AI-Powered Body Atlas Reveals Hidden Health Risks Beyond BMI
AI-Powered Body Atlas Reveals Hidden Health Risks Beyond BMI
AI-Powered Body Atlas Reveals Hidden Health Risks Beyond BMI
A new AI-driven atlas of human body composition has been developed using whole-body MRI scans from over 66,000 people. The research challenges traditional health assessments like BMI by providing detailed insights into fat and muscle distribution across the body. The study used advanced imaging and open-source AI to analyse scans with minimal human input. This framework can also be applied to routine chest or abdominal CTs and MRIs, improving patient monitoring in clinical settings.
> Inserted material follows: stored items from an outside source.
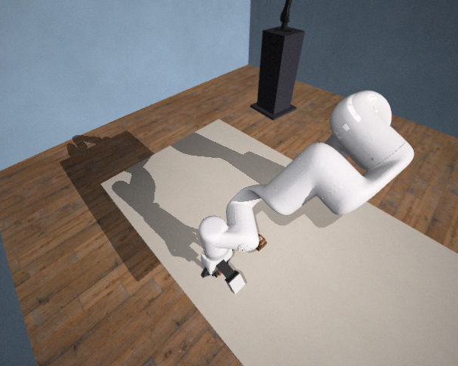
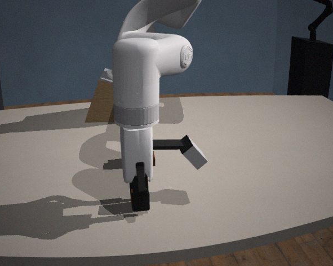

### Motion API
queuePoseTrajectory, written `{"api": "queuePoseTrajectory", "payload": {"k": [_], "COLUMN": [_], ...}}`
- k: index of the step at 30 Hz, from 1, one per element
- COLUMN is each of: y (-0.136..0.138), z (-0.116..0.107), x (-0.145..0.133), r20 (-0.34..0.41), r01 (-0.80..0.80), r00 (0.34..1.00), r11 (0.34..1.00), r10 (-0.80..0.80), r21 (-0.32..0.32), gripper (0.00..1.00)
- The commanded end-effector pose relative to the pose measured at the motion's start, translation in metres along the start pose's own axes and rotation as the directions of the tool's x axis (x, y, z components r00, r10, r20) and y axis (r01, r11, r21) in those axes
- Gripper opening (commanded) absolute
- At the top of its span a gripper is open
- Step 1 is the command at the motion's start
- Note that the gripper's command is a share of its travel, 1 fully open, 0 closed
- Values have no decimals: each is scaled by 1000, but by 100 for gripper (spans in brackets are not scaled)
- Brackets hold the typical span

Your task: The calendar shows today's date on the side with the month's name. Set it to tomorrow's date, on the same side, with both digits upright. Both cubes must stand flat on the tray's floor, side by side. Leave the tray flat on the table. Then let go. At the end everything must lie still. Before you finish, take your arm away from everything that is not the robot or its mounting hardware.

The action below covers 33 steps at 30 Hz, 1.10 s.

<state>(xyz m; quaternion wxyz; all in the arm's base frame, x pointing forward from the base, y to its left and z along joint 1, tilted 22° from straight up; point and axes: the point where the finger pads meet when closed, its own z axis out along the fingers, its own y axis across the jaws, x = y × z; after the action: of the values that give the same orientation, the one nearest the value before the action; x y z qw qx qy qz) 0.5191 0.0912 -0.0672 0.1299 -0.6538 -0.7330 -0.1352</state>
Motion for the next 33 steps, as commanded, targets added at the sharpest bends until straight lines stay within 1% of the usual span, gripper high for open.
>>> {"api": "queuePoseTrajectory", "payload": {"k": [1,8,9,33], "y": [2,2,2,2], "z": [-2,-2,-2,-2], "x": [0,0,0,0], "r20": [0,0,0,0], "r01": [1,1,1,1], "r00": [1000,1000,1000,1000], "r11": [1000,1000,1000,1000], "r10": [-1,-1,-1,-1], "r21": [-4,-4,-4,-4], "gripper": [49,49,29,29]}}
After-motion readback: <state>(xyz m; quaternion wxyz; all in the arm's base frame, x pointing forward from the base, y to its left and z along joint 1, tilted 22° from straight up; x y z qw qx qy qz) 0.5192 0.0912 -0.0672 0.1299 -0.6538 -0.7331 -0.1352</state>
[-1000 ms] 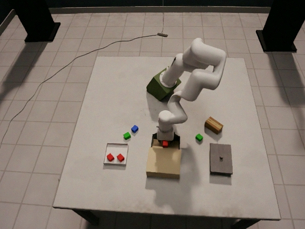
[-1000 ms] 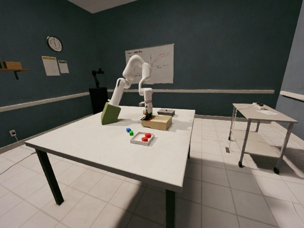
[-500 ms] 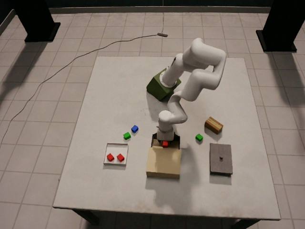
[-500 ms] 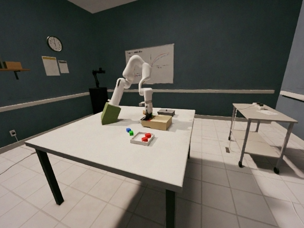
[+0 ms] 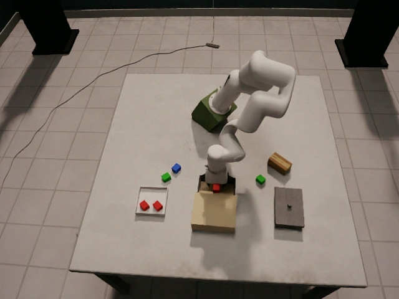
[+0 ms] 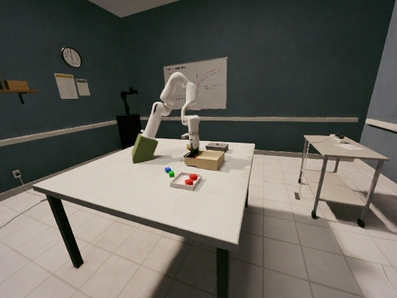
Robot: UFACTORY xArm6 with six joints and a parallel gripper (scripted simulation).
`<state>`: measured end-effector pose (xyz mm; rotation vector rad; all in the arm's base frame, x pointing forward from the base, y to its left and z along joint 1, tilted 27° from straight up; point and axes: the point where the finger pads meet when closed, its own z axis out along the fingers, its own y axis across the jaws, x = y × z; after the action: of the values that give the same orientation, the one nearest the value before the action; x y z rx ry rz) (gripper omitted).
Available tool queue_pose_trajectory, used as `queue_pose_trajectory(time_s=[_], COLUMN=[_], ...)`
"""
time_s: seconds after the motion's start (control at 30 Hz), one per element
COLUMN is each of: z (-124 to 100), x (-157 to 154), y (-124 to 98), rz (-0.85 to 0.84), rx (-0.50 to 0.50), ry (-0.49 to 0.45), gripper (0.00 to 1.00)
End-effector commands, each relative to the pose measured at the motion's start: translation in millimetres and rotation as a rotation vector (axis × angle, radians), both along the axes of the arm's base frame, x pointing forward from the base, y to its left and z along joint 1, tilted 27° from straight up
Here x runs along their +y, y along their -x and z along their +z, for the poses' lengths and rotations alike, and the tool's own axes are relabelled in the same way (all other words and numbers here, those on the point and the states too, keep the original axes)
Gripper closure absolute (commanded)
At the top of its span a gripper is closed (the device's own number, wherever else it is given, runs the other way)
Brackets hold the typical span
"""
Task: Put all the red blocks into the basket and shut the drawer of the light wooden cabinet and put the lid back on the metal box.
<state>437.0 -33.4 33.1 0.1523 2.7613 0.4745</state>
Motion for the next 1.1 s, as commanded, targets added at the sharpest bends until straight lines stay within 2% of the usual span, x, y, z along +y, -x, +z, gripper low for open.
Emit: queue_pose_trajectory(time_s=[0.0, 1.07], z=[-2, -26], x=[1, 9], y=[-2, -11], rz=[-0.001, -0.001], rx=[-0.003, -0.003], ry=[0.001, 0.001], gripper=[0.31, 0.31])
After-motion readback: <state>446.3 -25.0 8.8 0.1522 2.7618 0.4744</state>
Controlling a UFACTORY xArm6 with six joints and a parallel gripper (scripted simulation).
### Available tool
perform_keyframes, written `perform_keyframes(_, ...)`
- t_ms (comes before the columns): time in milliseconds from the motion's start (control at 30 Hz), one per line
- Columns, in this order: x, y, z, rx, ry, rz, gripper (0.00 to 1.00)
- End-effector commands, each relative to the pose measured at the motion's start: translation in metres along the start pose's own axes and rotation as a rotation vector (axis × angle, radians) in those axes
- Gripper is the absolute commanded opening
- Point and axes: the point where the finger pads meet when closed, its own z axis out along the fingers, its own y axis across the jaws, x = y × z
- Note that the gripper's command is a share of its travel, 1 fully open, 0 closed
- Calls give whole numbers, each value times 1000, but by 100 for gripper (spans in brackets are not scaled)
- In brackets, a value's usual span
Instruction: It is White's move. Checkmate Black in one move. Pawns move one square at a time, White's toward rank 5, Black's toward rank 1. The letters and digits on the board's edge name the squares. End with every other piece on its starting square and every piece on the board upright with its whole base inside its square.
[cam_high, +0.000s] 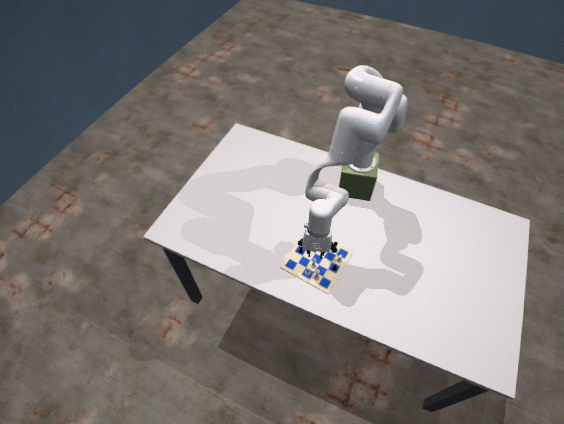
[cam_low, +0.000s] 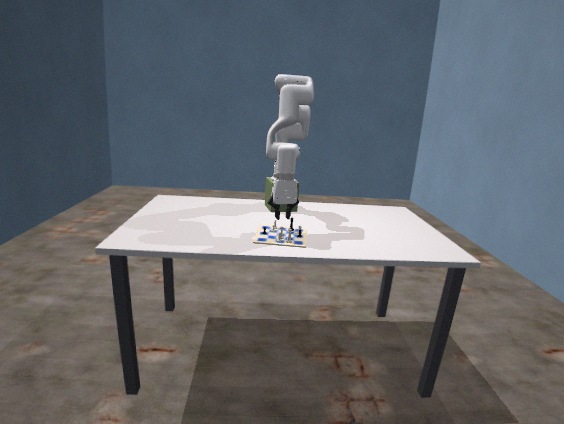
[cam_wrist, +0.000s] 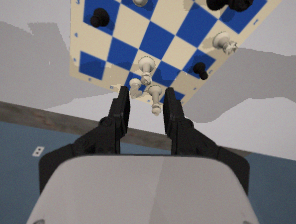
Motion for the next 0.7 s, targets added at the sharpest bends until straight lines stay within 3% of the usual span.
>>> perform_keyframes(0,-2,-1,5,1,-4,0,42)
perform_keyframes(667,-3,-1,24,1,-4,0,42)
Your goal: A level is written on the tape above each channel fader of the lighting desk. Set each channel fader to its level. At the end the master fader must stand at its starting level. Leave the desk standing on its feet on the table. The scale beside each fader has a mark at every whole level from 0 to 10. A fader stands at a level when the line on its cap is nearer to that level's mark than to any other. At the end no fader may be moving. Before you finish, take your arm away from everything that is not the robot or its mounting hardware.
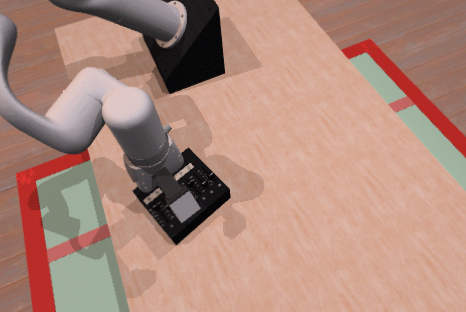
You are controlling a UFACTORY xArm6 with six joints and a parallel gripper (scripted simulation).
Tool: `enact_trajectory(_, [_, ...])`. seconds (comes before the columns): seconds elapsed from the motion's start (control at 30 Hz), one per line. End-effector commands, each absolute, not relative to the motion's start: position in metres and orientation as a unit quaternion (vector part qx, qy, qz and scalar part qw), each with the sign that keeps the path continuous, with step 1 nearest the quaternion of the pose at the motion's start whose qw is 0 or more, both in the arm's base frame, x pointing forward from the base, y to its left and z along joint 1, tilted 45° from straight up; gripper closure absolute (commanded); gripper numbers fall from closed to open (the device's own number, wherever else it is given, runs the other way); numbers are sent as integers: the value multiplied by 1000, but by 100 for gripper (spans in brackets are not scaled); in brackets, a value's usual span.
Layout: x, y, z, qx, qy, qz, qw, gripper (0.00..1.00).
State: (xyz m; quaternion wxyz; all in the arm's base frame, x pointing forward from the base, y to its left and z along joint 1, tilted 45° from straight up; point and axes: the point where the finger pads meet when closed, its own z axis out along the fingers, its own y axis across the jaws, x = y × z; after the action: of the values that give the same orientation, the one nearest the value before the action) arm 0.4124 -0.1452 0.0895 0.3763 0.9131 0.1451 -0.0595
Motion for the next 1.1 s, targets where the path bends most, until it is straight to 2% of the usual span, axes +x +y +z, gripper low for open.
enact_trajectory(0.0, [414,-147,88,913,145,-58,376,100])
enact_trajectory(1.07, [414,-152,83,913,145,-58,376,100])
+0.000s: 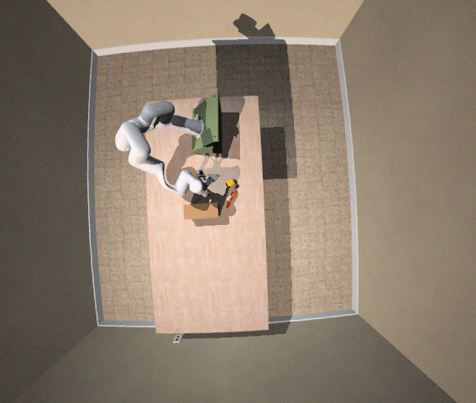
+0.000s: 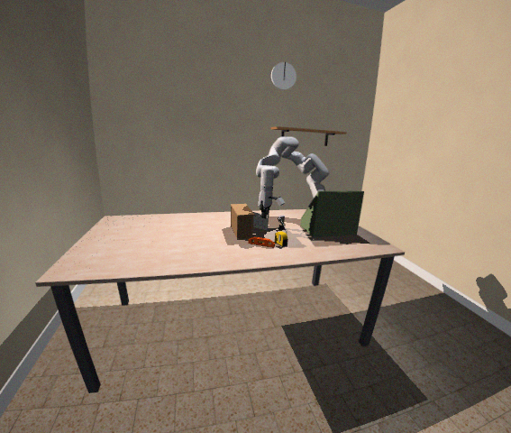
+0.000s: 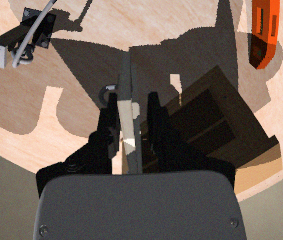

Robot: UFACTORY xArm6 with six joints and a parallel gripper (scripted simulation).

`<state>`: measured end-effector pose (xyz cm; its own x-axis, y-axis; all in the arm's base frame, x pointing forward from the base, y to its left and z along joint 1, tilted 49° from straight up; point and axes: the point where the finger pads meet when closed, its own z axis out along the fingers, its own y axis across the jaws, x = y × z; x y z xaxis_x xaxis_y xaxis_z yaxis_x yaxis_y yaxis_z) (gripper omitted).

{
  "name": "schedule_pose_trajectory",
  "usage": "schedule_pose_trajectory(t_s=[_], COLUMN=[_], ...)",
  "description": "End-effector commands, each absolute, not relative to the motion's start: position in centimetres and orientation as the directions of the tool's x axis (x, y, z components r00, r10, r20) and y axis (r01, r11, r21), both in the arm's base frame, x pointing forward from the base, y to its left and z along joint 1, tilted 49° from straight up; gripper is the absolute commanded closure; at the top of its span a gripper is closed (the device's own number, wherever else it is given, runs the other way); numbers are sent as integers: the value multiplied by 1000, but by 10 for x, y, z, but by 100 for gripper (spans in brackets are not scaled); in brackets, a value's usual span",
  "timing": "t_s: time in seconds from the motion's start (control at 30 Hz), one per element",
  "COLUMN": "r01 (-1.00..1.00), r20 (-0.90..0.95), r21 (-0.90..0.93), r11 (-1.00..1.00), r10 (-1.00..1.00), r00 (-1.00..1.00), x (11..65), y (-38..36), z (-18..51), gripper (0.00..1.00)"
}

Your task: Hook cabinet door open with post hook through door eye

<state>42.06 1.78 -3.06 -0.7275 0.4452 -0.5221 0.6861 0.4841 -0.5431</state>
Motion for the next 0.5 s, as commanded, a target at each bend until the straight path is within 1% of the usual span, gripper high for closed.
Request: schedule_pose_trajectory(t_s=[0.0, 0.47], r01=[705, 751], r20=[-537, -571], r21=[-527, -490], r11=[475, 443], r10=[457, 488], r00=[-709, -661], x=[423, 430], y=[20, 24], z=[-31, -36], gripper=[73, 73])
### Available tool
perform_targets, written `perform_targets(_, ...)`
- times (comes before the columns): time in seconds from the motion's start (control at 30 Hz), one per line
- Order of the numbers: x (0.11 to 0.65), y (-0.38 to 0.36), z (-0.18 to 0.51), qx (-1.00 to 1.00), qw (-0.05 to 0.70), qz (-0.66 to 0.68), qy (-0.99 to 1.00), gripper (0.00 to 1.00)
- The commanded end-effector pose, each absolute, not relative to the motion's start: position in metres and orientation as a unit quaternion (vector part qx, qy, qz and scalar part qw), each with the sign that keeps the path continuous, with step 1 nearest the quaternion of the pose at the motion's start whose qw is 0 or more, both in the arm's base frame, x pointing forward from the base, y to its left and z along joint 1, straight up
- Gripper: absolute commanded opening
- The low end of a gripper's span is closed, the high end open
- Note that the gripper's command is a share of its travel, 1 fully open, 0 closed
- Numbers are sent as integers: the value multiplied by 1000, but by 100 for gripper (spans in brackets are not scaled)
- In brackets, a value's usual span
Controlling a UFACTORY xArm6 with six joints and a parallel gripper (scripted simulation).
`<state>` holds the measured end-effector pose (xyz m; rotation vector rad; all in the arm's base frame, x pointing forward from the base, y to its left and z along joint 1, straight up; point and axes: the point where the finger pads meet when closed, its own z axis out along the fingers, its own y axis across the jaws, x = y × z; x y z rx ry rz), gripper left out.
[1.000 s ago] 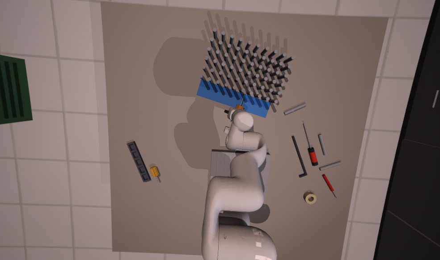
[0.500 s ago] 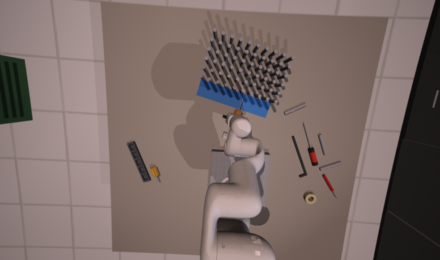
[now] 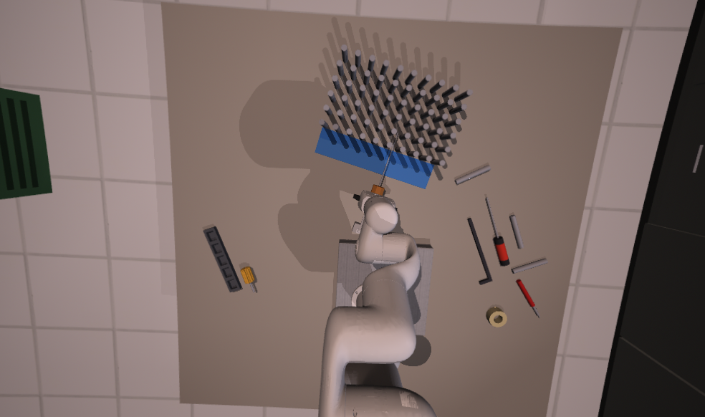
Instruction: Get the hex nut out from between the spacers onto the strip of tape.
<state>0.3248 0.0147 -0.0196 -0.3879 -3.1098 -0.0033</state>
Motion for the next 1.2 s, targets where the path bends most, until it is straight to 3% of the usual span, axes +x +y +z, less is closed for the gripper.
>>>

Findings revealed that low skeletal muscle mass independently raises the risk of death from any cause by 1.44 times. High levels of fat within muscles were linked to a 1.54-fold increase in major cardiovascular events. Visceral fat, in particular, showed a strong connection to diabetes, with a 2.26-fold higher risk for those with elevated levels. Researchers also created reference curves showing how body composition changes with age, separated by sex and height. These trajectories could help personalise medical care, especially in oncology, where muscle and fat levels affect treatment side effects, survival rates, and cancer recurrence.
The atlas offers a more precise way to assess health risks than BMI alone. Its open-source AI tools allow wider use in hospitals, potentially improving early disease detection and treatment planning. The detailed body composition data could reshape how doctors evaluate and manage patient health.